Salahkah itu? Tidak kalau tujuan kita adalah untuk membagikan hal tersebut sehingga orang terinspirasi melalui kehidupan kita. Namun kalau tujuannya adalah sekedar ingin pamer dan membuktikan kalau kita bisa lebih baik daripada orang lain, mari cek kembali seberapa jauh rasa empati kita kepada orang lain? Ataukah kita sedang membangun kerajaan account kita sehingga kita punya berjuta-juta followers, namun gagal untuk membagikan kisah hidup yang bermakna bagi orang lain, dan orang lain malah belajar hal-hal yang negatif dari kehidupan kita?

Obsesi
Karena kita ingin dicintai, maka hal yang kita kejar adalah “like” dan “love”, dan kita terobsesi dengan gadget kita. Kita lupa bahwa ada orang-orang disekitar kita yang juga mencintai kita, bahkan lebih daripada follower-follower kita di media sosial yang terpasang di smartphone kita. Kita begitu terobsesi buat membagikan hidup, melihat layar smartphone kita dengan berbagai hiburan di dalamnya dan kita terperosok jatuh ke dalam suatu kebiasaan “mendekatkan yang jauh, menjauhkan yang dekat”.

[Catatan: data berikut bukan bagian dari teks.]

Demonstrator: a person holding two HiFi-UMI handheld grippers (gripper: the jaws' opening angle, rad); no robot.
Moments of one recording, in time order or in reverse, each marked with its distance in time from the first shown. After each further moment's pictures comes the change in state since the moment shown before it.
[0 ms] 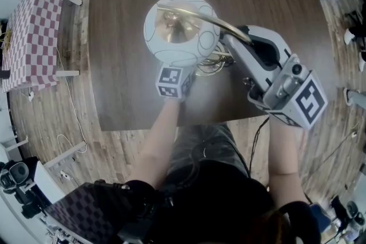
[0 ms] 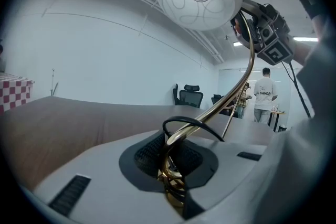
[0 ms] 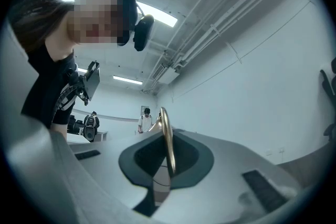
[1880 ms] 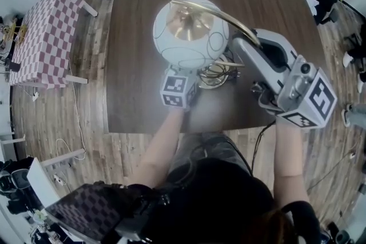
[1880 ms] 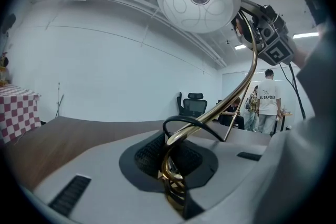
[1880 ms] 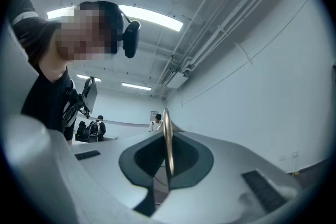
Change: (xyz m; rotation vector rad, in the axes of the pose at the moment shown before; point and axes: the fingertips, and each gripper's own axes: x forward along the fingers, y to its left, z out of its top) left arm -0.030 -0.004 0.070 0.026 -0.071 0.063; right arm 0.003 0.026 0.068 0.006 -0.051 0.112
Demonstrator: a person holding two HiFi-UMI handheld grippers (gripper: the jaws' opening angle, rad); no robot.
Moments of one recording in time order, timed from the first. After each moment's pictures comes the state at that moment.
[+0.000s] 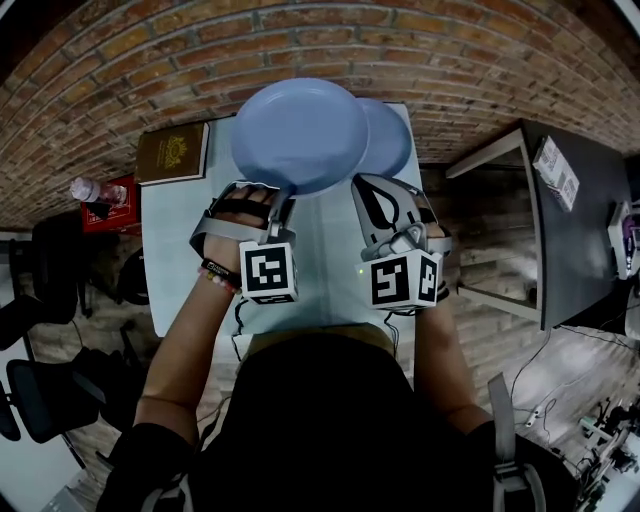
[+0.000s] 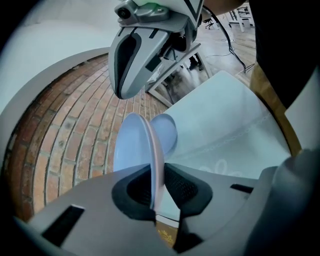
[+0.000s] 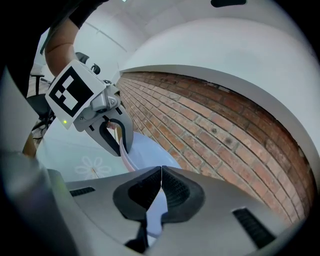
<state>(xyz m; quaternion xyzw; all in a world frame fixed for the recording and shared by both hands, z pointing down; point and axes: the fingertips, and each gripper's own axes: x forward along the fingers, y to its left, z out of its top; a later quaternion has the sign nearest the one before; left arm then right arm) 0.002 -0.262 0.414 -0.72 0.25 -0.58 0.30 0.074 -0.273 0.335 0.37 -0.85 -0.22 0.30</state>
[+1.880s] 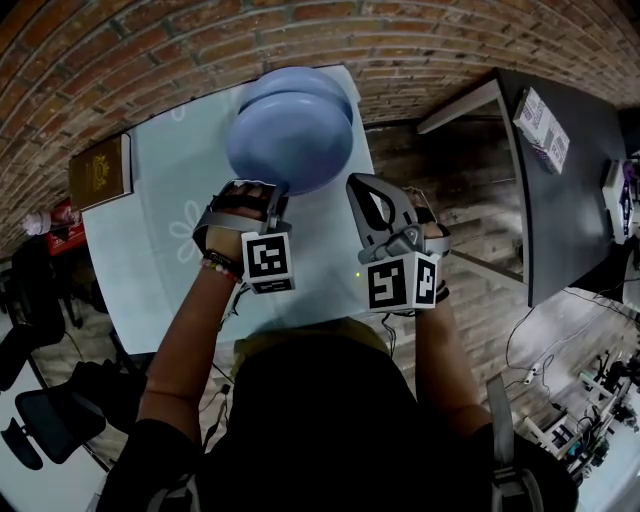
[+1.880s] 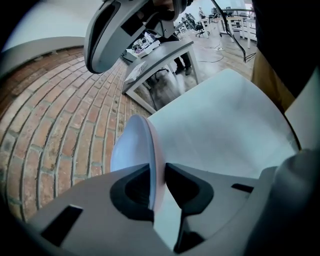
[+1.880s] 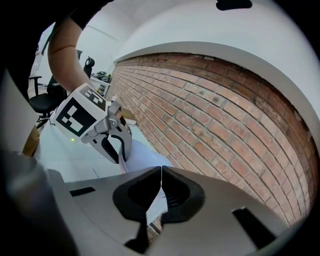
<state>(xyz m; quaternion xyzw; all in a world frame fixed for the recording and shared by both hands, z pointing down) 0.155 -0.310 0.546 -0.76 0.16 -0.58 0.26 0.227 -0.316 0.423 0.38 -0.84 -0.15 0.36</state>
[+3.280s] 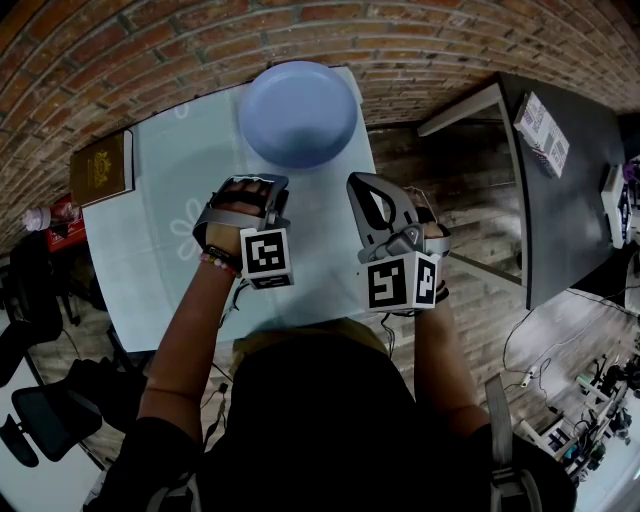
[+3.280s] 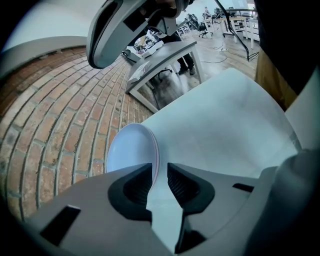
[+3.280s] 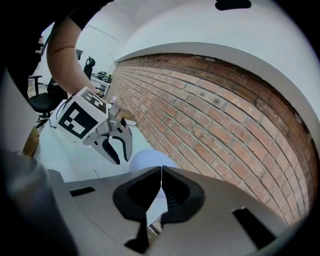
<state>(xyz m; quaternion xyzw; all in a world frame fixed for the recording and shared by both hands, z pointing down) 0.144 -0.314 0.545 -0.75 0.16 -0.59 0.25 0.220 -0.317 0.420 0.38 -0.84 -0.16 0.36</state>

Bukan hanya media sosial, tetapi juga banyak hal yang membuat kita terobsesi dengan gadget kita. Berbagai permainan, tayangan drama korea, dan sebagainya. Intinya adalah hal-hal yang membuat kita mengurung diri di kamar dan di dalam keasyikan kita tanpa mempedulikan orang disekitar kita. Kita lebih merasa intim untuk melihat smartphone kita dibandingkan dengan berkomunikasi dengan orang yang kita cintai atau mencintai kita.

Bertanggung Jawab Terhadap Anugrah Tuhan
Mari kita belajar untuk mengembalikan anugrah Tuhan yang ada di dalam kehidupan kita kepada fungsinya secara bertanggungjawab. Smartphone adalah salah satu anugrah yang Tuhan sediakan dalam hidup kita, dan perannya bukanlah untuk menggantikan kehadiranNya di dalam kehidupan kita. Smartphone juga bukan suatu alat untuk mengalihkan perhatian kita dan menjadikan kita menjadi pribadi yang menikmati swafoto dibandingkan dengan menikmati kehadiran orang-orang yang Tuhan hadirkan di sekitar kita.

Mari belajar membatasi diri kita untuk tidak dikuasai oleh gadget kita, dan sediakan waktu buat orang lain, buat Tuhan, dan buat orang-orang yang mengasihi kita.

Mari belajar senantiasa punya empati bagi orang lain, punya cinta bagi orang lain, bukan hanya melalui media sosial kita, tetapi melalui aksi nyata dalam setiap kehidupan kita.